(Exercise brief):
Without changing a thing, reproduce the entire listing and leave out its pictures.

Segment Open

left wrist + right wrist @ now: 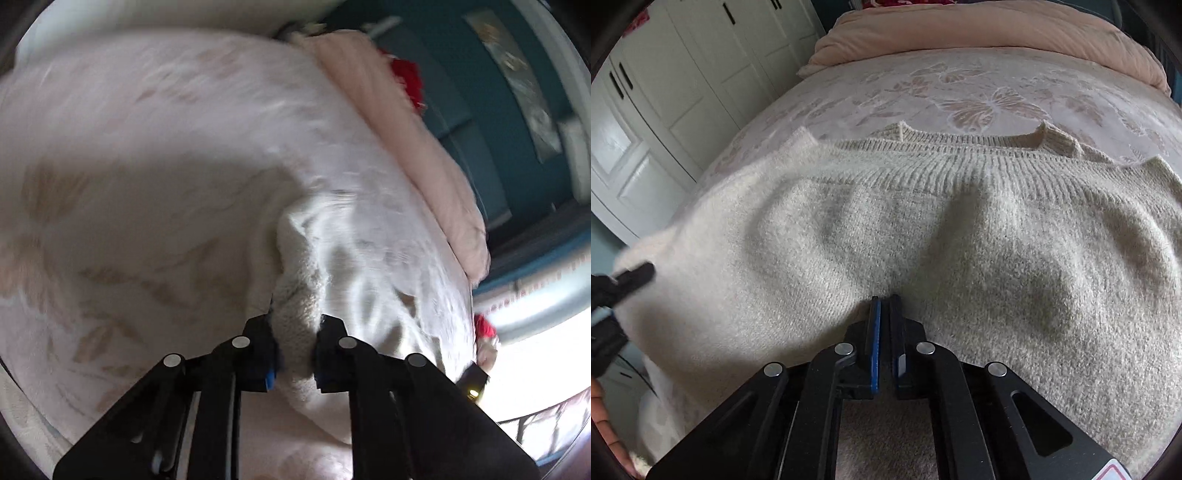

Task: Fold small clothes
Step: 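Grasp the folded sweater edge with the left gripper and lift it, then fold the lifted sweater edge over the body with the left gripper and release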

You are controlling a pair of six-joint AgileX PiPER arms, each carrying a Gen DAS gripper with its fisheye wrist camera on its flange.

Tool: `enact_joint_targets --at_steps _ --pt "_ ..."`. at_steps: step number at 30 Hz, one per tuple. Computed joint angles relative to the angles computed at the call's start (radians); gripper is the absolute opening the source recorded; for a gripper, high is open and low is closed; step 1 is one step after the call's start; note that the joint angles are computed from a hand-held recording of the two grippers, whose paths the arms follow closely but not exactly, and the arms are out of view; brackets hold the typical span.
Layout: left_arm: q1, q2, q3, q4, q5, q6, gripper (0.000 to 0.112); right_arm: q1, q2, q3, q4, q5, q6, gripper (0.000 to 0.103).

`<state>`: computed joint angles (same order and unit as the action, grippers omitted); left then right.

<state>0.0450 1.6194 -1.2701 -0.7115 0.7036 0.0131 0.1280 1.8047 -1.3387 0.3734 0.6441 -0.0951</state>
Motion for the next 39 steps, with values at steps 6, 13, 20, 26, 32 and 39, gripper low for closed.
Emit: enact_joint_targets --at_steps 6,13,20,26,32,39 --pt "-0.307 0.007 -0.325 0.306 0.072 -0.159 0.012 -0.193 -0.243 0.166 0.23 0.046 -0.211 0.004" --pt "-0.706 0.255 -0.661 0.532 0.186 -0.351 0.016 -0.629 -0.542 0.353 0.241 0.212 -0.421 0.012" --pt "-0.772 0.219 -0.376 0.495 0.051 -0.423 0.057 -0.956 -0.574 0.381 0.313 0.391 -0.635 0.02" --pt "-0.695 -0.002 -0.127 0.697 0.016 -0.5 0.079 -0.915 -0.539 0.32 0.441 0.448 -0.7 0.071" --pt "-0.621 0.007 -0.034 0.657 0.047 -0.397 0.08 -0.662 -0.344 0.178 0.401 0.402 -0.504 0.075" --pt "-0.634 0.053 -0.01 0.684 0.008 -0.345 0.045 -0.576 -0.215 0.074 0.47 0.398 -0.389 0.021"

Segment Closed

(Solution to this exercise):
left wrist + right wrist @ now: 

Task: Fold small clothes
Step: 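Grasp the folded sweater edge with the left gripper and lift it, then fold the lifted sweater edge over the body with the left gripper and release
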
You are controlling a pair of six-joint AgileX PiPER arms, each carrying a Gen DAS gripper with its fisheye wrist camera on its flange.

Tool: `enact_joint_targets --at_steps _ --pt "_ ..."`. at_steps: step number at 30 Hz, one per tuple. Computed joint angles relative to the angles computed at the call's start (radians); gripper is the absolute opening the source recorded; for a gripper, high is open and low is closed; step 1 is one step after the call's start; note that the joint angles are computed from a hand-held recording of the two grippers, whose paths the arms follow closely but not exactly, and the arms are out of view; brackets hold the typical span.
Layout: left_arm: q1, q2, q3, q4, q5, q6, gripper (0.000 to 0.112); right_arm: q1, q2, q3, q4, q5, q6, gripper (0.000 to 0.103).

`<state>`: computed joint angles (same order and unit as the action, grippers omitted); left then right.

<state>0.0450 1.6194 -1.2701 -0.7115 0.7036 0.0131 0.1280 1.8047 -1.3387 0.3734 0.6441 -0.0951</state>
Motion for the next 39 steps, with values at steps 6, 13, 20, 26, 32 and 39, gripper low for closed.
Emit: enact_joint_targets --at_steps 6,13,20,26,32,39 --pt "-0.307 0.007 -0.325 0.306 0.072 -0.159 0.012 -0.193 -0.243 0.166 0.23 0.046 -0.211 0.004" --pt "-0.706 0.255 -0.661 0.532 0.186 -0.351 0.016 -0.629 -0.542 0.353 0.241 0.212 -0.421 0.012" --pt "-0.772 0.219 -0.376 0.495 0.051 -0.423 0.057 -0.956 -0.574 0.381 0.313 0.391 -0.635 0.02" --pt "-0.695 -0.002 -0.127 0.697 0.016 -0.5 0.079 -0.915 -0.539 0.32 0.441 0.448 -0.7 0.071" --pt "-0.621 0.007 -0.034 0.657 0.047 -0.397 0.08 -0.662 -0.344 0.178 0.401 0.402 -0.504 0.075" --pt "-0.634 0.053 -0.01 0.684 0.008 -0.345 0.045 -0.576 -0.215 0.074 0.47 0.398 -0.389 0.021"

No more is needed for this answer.